Ah, I overlooked the difference as I was not looking to have a performance
comparasion using xfstest full test due to possible noise, so the above test
might be done with other job like kernel compiling behind the scenes as it
was tested with the same machine where I was doing some kernel compiling.

And I used a temporary patch to enable the using of full-featured API in
page_pool to test if the full-featured API will cause performance regression
for the existing users in fs as mentioned at the end of commit log.

> 
> You can expunge the flakey test (generic/650) to help make the results
> more directly comparable. 650 is a CPU hot-plugging test.

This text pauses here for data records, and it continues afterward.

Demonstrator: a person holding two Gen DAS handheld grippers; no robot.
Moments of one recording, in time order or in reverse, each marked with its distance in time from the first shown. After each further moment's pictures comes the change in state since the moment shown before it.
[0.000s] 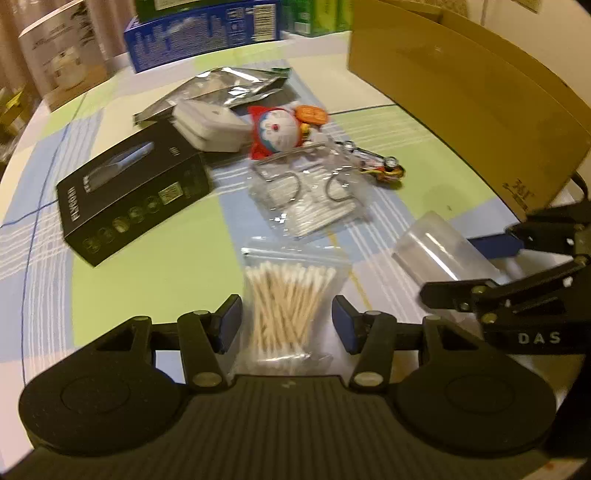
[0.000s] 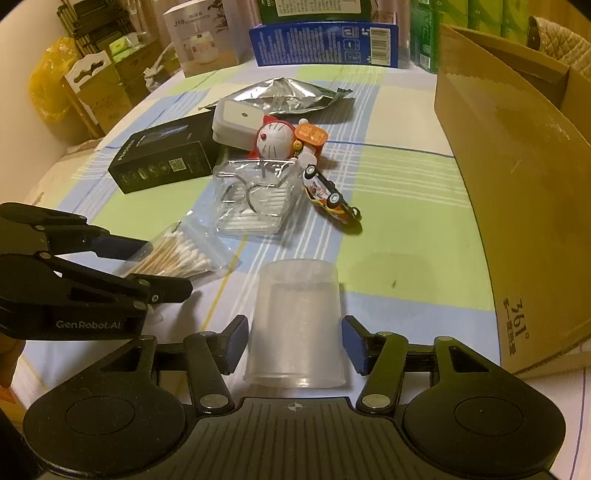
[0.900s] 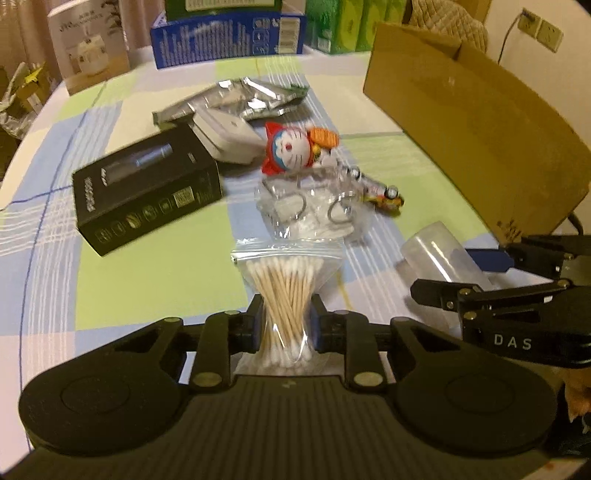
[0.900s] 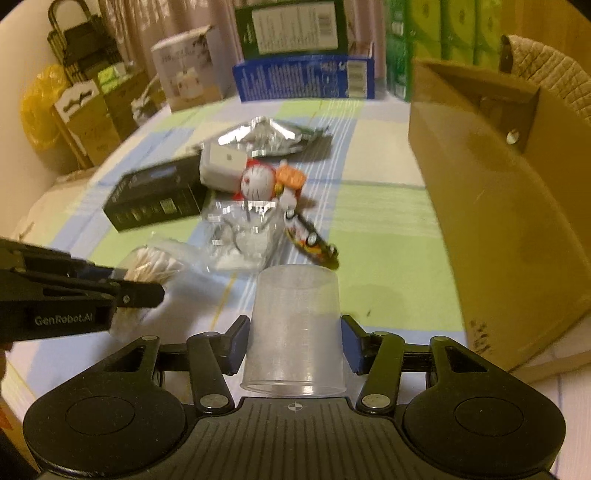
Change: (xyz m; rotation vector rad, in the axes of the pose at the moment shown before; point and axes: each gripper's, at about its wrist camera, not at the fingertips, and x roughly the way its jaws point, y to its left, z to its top) left arm -0.022 0.004 0.005 -0.131 -0.040 -0.004; right arm -0.031 -0.003 0.010 0.043 -0.108 -0.033
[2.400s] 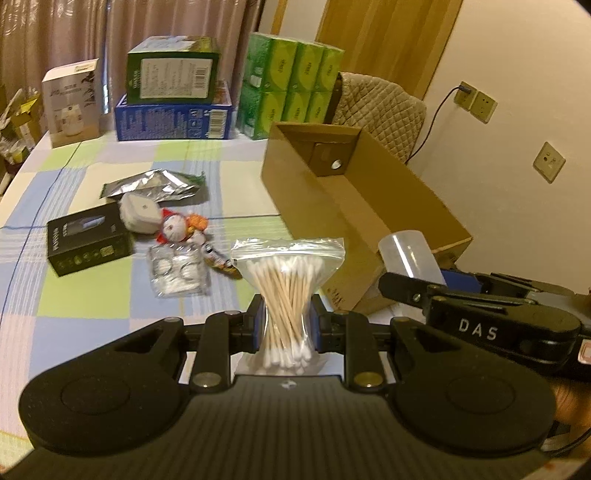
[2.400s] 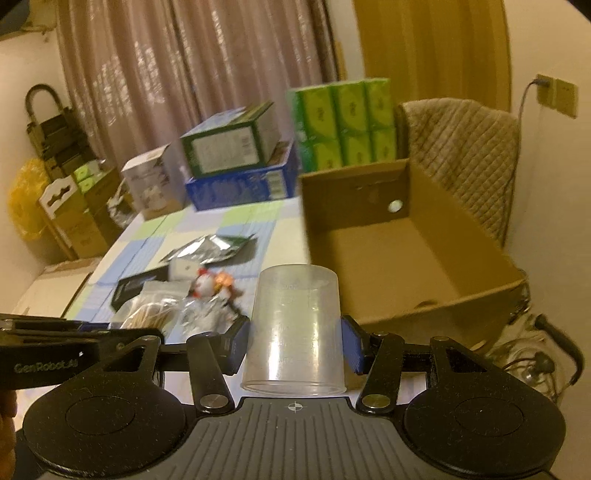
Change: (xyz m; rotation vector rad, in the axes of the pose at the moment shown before) left arm -0.133 -0.127 0.011 -0.074 -0.191 -0.131; right arm -0.174 -0.070 0.001 0.137 -0.244 -0.086
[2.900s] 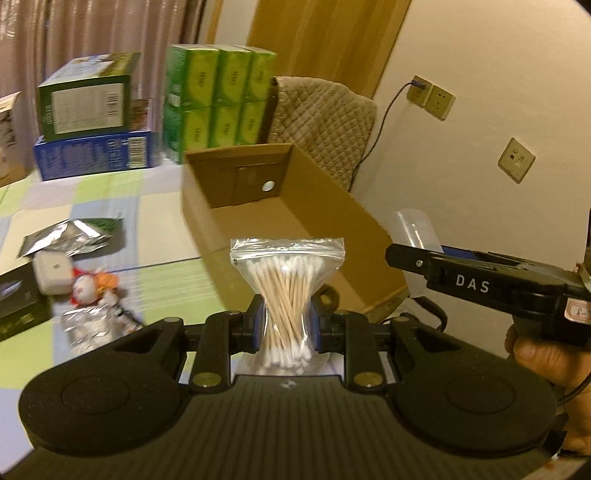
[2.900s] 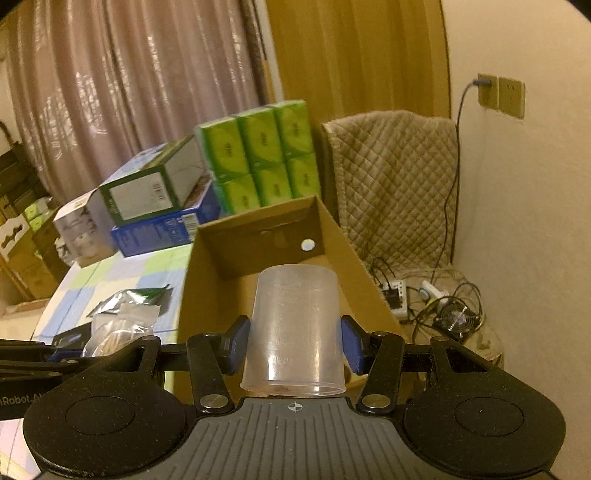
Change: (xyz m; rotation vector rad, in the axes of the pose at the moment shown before) left arm 0.061 -0.075 0.062 0.082 0.005 -0.121; right arm 0.013 -0.107 0.062 0.083 -0.036 -0.114
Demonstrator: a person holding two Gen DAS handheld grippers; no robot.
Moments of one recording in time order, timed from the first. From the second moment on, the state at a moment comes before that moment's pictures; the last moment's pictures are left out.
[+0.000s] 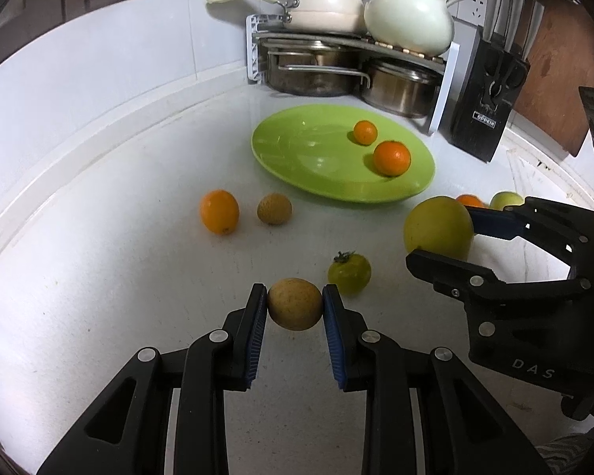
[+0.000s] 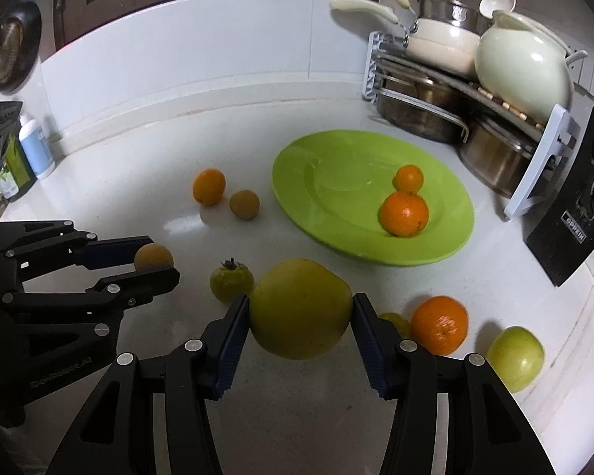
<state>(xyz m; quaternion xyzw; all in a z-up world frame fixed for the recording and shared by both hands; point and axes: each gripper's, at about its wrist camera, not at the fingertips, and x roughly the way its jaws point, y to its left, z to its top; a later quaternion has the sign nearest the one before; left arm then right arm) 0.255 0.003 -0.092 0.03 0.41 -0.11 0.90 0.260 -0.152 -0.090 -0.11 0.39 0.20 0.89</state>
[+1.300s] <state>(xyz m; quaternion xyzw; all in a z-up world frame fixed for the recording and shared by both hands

I retested in a newer and more powerful machine without obvious heavy job
behind the scenes based on linux-next-20250411, and the flakey test seems
gone too.

before:
-------------------- Summary report
KERNEL:    kernel 6.15.0-rc1-next-20250411-xfstests #369 SMP PREEMPT_DYNAMIC Tue Apr 15 16:17:08 CST 2025 x86_64
CMDLINE:   full
CPUS:      2
MEM:       1972.54

nfs/loopback: 539 tests, 4 failures, 400 skipped, 2364 seconds
  Failures: generic/169 generic/363 generic/464 generic/551
Totals: 555 tests, 400 skipped, 20 failures, 0 errors, 2205s

after:
-------------------- Summary report
KERNEL:    kernel 6.15.0-rc1-next-20250411-xfstests-00001-g316d17a7f7bb #370 SMP PREEMPT_DYNAMIC Tue Apr 15 19:57:48 CST 2025 x86_64
CMDLINE:   full
CPUS:      2
MEM:       1972.54

nfs/loopback: 539 tests, 4 failures, 400 skipped, 2327 seconds
  Failures: generic/169 generic/363 generic/464 generic/551
Totals: 555 tests, 400 skipped, 20 failures, 0 errors, 2148s

> 
> 
>> The stress test also suggest there is no regression for the erofs
>> too.
>>
>> Using the simple API also enable the caller to not zero the array
>> before calling the page bulk allocating API, which has about 1~2 ns
>> performance improvement for time_bench_page_pool03_slow() test case
>> of page_pool in a x86 vm system, this reduces some performance impact
>> of fixing the DMA API misuse problem in [3], performance improves
>> from 87.886 ns to 86.429 ns.
>>
>> Also a temporary patch to enable the using of full-featured API in
>> page_pool suggests that the new full-featured API doesn't seem to have
>> noticeable performance impact for the existing users, like SUNRPC, btrfs
>> and erofs.
>>
>> 1. https://lore.kernel.org/all/bd8c2f5c-464d-44ab-b607-390a87ea4cd5@huawei.com/
>> 2. https://lore.kernel.org/all/180818a1-b906-4a0b-89d3-34cb71cc26c9@huawei.com/
>> 3. https://lore.kernel.org/all/20250212092552.1779679-1-linyunsheng@huawei.com/
>> CC: Jesper Dangaard Brouer <hawk@kernel.org>
>> CC: Luiz Capitulino <luizcap@redhat.com>
>> CC: Mel Gorman <mgorman@techsingularity.net>
>> Suggested-by: Neil Brown <neilb@suse.de>
>> Acked-by: Jeff Layton <jlayton@kernel.org>
>> Signed-off-by: Yunsheng Lin <linyunsheng@huawei.com>
>> ---
>> V3:
>> 1. Provide both simple and full-featured API as suggested by NeilBrown.
>> 2. Do the fs testing as suggested in V2.
>>
>> V2:
>> 1. Drop RFC tag.
>> 2. Fix a compile error for xfs.
>> 3. Defragmemt the page_array for SUNRPC and btrfs.